**Task instructions**
How many lines in the data below contain the word "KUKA"? State only the number.

**Records shown**
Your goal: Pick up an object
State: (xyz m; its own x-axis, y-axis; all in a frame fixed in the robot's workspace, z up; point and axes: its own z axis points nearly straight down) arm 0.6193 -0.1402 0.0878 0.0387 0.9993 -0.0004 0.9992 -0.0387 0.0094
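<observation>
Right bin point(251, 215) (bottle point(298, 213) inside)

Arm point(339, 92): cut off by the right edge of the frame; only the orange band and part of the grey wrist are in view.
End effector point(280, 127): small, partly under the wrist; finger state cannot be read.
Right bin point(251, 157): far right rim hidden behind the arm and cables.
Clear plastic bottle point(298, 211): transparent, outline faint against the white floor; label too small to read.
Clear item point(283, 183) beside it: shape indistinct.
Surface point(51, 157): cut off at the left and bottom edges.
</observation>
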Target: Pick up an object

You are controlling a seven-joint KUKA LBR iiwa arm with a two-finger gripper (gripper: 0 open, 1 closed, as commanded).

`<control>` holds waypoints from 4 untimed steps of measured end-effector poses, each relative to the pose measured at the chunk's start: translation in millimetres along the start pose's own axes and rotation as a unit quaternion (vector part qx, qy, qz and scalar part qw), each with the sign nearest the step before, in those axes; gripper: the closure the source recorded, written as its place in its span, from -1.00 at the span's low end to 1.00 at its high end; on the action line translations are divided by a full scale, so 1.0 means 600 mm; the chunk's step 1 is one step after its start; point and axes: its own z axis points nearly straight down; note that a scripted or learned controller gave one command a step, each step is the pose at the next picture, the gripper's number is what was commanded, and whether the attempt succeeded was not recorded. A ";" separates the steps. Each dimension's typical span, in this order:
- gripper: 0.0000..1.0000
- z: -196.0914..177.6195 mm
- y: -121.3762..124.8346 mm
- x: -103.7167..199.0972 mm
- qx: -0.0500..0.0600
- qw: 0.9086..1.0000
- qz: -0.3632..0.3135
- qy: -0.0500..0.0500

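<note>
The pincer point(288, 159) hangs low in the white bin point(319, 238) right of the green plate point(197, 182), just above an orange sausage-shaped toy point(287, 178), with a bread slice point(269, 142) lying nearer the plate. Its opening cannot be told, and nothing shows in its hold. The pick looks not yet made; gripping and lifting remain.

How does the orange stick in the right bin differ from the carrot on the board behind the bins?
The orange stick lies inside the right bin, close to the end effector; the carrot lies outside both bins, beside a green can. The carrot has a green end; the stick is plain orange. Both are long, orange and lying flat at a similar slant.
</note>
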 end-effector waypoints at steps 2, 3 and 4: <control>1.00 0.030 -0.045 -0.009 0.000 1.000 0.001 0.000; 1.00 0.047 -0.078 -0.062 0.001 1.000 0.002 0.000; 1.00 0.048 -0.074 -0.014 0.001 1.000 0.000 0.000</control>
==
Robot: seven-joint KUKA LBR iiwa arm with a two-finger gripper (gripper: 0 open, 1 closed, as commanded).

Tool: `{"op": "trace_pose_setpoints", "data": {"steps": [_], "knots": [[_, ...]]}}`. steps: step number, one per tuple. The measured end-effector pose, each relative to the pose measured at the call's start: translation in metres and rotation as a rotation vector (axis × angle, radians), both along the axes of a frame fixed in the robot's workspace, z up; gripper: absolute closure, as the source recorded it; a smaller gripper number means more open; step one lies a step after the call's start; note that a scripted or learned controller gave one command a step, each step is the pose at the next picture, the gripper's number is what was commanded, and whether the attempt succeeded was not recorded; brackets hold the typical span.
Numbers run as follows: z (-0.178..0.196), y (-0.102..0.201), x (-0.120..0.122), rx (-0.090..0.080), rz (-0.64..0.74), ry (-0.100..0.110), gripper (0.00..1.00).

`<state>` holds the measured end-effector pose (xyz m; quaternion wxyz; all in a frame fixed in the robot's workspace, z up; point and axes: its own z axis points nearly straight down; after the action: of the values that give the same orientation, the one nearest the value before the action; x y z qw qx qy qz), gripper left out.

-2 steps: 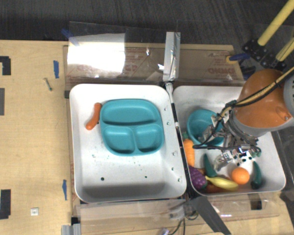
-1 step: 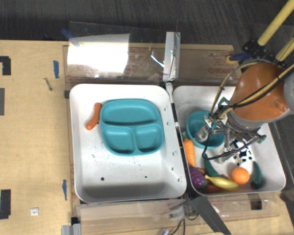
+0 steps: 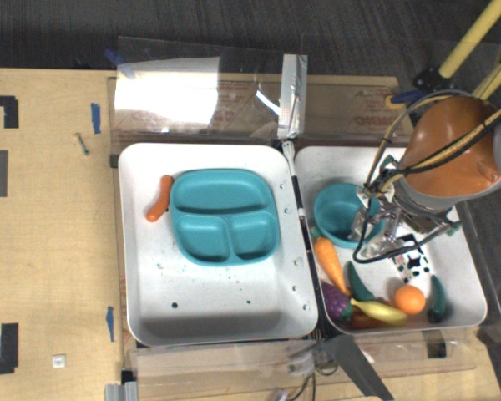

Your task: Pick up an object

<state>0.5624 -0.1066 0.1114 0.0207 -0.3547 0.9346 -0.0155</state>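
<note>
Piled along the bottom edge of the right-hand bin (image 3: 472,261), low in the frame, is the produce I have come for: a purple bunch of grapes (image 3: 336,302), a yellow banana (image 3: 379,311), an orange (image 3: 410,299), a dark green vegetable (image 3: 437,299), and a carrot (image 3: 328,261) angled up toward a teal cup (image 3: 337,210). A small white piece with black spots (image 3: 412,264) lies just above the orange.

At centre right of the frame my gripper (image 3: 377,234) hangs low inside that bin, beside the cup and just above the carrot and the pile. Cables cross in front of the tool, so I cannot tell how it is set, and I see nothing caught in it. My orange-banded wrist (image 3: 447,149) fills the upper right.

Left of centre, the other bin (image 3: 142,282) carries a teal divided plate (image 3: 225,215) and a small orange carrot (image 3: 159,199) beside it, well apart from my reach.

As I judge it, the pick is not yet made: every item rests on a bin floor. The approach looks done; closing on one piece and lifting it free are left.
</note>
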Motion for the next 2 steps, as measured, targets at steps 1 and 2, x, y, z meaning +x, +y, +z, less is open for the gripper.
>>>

**Answer**
2